Camus admet certes du bout de la plume et de manière quelque peu désinvolte : « Je sais : il y a une priorité de la violence. La longue violence colonialiste explique celle de la rébellion » (p.157). Mais cela ne lui sert qu’à poursuivre son parallèle obscène selon lequel « chacun s’autorise des crimes de l’autre pour aller plus avant » (idem) et si la torture est dénoncée c’est aussi parce qu’elle donne des arguments au FLN et risque de « justifier les crimes que l’on veut combattre » (p.15).La position de Camus va, en fait, se radicaliser quand il précise que son projet de trêve n’implique en rien des négociations avec le FLN, fut-ce pour un cessez-le-feu, car « cela signifie l’indépendance de l’Algérie dirigée par les chefs militaires les plus implacables de l’insurrection » (p.25). Il va enfin basculer dans le camp de la droite la plus triviale, celui de la défense de l’Occident! Il fantasme une « Algérie reliée à un empire de l’Islam » (p.28). Il s’en prend d’abord à l’Egypte, s’effraye du « rêve de panislamisme (...) de Nasser sur fond de tanks de Staline » (pp.150-151) et ne vante la « personnalité arabe » (mais surtout pas algérienne) que pour mieux l’opposer à une mythique « personnalité égyptienne » qui menacerait l’Algérie (pp.151, 163). Il reprend la thèse du complot d’un « nouvel impérialisme arabe (...) que la Russie utilise à des fins de stratégie antioccidentale (..) pour encercler l’Europe par le sud » (p.203) et insiste sur « le risque d’encerclement qui abouterait à la kadarisation de l’Europe et à l’isolement de L’Amérique » (p.205). De la fine géopolitique!

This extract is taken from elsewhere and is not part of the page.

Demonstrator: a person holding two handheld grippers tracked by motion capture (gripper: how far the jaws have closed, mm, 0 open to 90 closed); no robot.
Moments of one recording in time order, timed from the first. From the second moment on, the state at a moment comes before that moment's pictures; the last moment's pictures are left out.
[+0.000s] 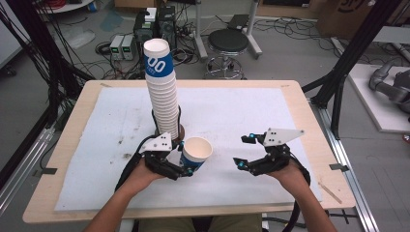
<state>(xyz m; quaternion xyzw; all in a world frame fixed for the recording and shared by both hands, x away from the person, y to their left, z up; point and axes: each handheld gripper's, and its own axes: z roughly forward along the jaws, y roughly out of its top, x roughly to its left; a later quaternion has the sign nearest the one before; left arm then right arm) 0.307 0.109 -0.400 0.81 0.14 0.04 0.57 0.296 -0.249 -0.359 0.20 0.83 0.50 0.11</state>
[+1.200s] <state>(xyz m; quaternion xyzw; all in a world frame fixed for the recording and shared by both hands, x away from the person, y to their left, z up) 0.288 0.149 -0.417 0.75 0.17 0.12 0.63 0.284 -0.295 -0.399 0.29 0.78 0.50 0.22</state>
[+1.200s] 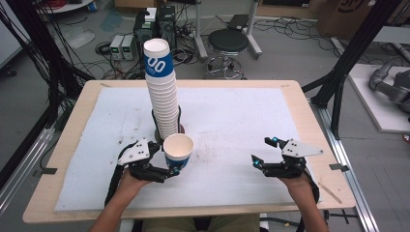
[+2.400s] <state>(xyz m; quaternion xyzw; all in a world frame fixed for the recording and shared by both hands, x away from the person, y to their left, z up) 0.286 0.261 -0.413 0.67 0.27 0.23 0.66 0.284 -0.300 -0.401 0.28 0.78 0.51 0.22</state>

C’est en supposant sa mère victime d’un attentat dans un tram que Camus aurait dit : « si c’est ça la justice, je préfère ma mère à la justice ». C’est l’interprétation la plus favorable. Le problème est néanmoins posé ici de manière aussi fausse que démagogique. Célébrer alors le « combat pour l’Algérie » de Camus est une insulte à tous ceux qui se sont vraiment battus pour elle : Fernand Yveton, Henri Maillot, Maurice Audin qui ont donné leur vie ; Alban Liechti, Claude Vinci, Louis Ohrent et leurs camarades qui ont été insoumis ; Francis Jeanson et ses amis... Lorsque le professeur Mandouze est chassé de la faculté d’Alger, le 6 mars 1956, par une émeute des ultras, Camus se tait. Au même moment, pourtant, il vole au secours de son ami de Maisonseul qui a des ennuis avec Robert Lacoste. Enfin, pendant qu’il discourrait à Stockholm, les étudiants européens libéraux qui, eux, avaient eu le courage de choisir la (vraie) justice sans pour autant renier leur mère, prenaient tous les risques face aux menaces violentes quotidiennes des ultras de « l’Algérie française ». Jean Sprecher a magnifiquement raconté leur histoire (1). En France, ils sont souvent devenus, s’ils ne l’étaient déjà, des militants communistes. Eux, et non Camus, ont vraiment été des acteurs du combat pour l’Algérie.

1) Jean Sprecher, A contre-courant. Etudiants libéraux et progressistes à Alger, 1954-1962, Editions Bouchène, 2000.